Dr. Kovach began her lecture by setting up the big picture: the Intergovernmental Panel on Climate Change (IPCC) said that the global temperature is going to rise by 1.5 degrees Celcius sometime between 2030 and 2050. And if we do nothing at all, global temperatures are set to rise by 3 degrees before the end of the century.

So what comes with that rise in temperature? According to Dr. Kovach, quite a bit. Of course, global warming has global implications, but Dr. Kovach focused mostly on New Hampshire. She started by going over some current results of climate change.

Recently there have been more days above 90 degrees Fahrenheit, there has been less snow, earlier springs, and the NH state bird, the Purple Finch, may even shift out of the state, due to the change in seasonal patterns. She also made sure to bring in a global perspective by revealing that half of the world’s known species are on the move, thanks to climate change.

One thing that stood out to me was what she told the audience about moose and their relationship with ticks. Dr. Kovach explained to us that ticks latch onto moose in the fall, slumber throughout the winter, feed on the moose in the spring, and then fall off come summertime. It’s been that way forever, but thanks to the delay in winter arriving every year, the ticks have been given more time to find victims to latch onto.

Thanks to this, moose reproduction has been in decline. In the past, a moose would usually have two calves, but recently, that hasn’t been the case. And to make things worse, 70-75% of calves have been dying. There isn’t necessarily a solution to the problem, but it may stabilize when the moose population reaches a certain low.

There were plenty of other great examples during her lecture and another that really stood out to me was about rising sea levels, one of the most well-known issues pertaining to climate change.

Dr. Kovach warned the audience that sea levels are set to rise by half a meter by the end of the century, so most of our coastal areas are set to go underwater. And that’s obviously an issue for plenty of reasons. One fact she shared that some may not know is that coastal areas actually offer some protection from storms. So for them to continue doing that, they need to move, and that can’t really happen anymore because of development right on the coastline. This is another issue that doesn’t necessarily have a great solution. She did bring up the fact that some people have suggested “undevelopment,” but that’s seen as an incredibly radical solution.

After sharing these stories, Dr. Kovach also taught the audience about the diverse ecosystems in New Hampshire and how they’re facing changes.

I think the most relevant ecosystem she mentioned was the forest ecosystem because NH is actually 80% forest. She explained that forests are going to be moving northwards in the next few decades. Another biome she spoke about is especially relevant to her because the species she’s researching lives in it: I’m talking about tidal marshes, which can also be found in NH (like the ones in Hampton).
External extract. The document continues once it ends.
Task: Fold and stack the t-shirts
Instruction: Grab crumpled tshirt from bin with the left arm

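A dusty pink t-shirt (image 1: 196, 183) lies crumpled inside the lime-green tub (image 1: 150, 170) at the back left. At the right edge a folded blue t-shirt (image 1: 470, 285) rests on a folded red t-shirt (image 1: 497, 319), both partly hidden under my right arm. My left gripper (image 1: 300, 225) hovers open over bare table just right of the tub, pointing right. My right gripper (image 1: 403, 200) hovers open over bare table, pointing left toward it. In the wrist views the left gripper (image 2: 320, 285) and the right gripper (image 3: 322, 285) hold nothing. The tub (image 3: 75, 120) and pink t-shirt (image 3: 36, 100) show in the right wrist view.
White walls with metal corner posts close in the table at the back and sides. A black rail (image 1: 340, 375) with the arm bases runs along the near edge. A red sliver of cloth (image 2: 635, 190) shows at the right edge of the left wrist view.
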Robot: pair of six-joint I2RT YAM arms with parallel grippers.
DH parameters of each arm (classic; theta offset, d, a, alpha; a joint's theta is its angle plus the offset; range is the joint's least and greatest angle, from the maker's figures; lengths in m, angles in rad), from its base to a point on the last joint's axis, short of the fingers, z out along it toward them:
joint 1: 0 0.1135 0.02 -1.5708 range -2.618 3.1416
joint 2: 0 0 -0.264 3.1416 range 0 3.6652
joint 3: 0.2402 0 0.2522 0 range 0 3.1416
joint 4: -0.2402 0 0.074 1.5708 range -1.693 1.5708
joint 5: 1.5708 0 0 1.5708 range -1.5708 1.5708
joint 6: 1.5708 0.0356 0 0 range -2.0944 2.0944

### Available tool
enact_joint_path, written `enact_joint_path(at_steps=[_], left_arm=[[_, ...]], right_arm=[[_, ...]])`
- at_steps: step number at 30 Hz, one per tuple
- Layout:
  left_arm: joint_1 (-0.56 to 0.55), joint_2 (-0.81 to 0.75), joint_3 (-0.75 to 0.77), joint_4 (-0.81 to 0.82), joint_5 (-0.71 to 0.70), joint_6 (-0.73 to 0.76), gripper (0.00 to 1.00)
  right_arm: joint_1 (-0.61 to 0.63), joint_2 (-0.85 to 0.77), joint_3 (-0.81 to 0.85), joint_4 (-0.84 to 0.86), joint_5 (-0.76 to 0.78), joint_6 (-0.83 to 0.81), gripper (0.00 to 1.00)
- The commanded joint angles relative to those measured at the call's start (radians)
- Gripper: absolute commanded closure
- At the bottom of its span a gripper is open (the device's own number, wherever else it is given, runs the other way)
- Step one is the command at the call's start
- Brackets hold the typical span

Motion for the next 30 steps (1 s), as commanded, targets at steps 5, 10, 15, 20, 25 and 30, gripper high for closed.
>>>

What most people don’t know is that tidal marshes absorb contaminants, purifying water. The Saltmarsh Sparrow, which is the bird species she’s researching, have a very specific pattern for survival, that’s not in danger thanks to the rising sea levels I mentioned earlier. These birds are unique because they actually nest in the marshes themselves, working around tidal cycles to survive. Those cycles are changing though, and they may not have time to adapt. To make matters worse, only 15-25% of the tidal marshes in NH are expected to survive the next few decades.

The topic of climate change is often met with fear and a sense of hopelessness, but from what I took away from Dr. Kovach’s lecture, that isn’t really the best way to react. There are some serious challenges ahead, but she made a point to say that we can do something about it. It seems like the 1.5 degrees rise is inevitable, and New Hampshire’s climate as we know it is going to change no matter what. But there are things we can do to mitigate these changes. Plenty of species are working to adapt to these current changes; some are more successful than others.

There are two more Sidore Lectures yet to come. The first upcoming one will be on Tuesday, March 19 and the final lecture of the semester will be Tuesday, April 19.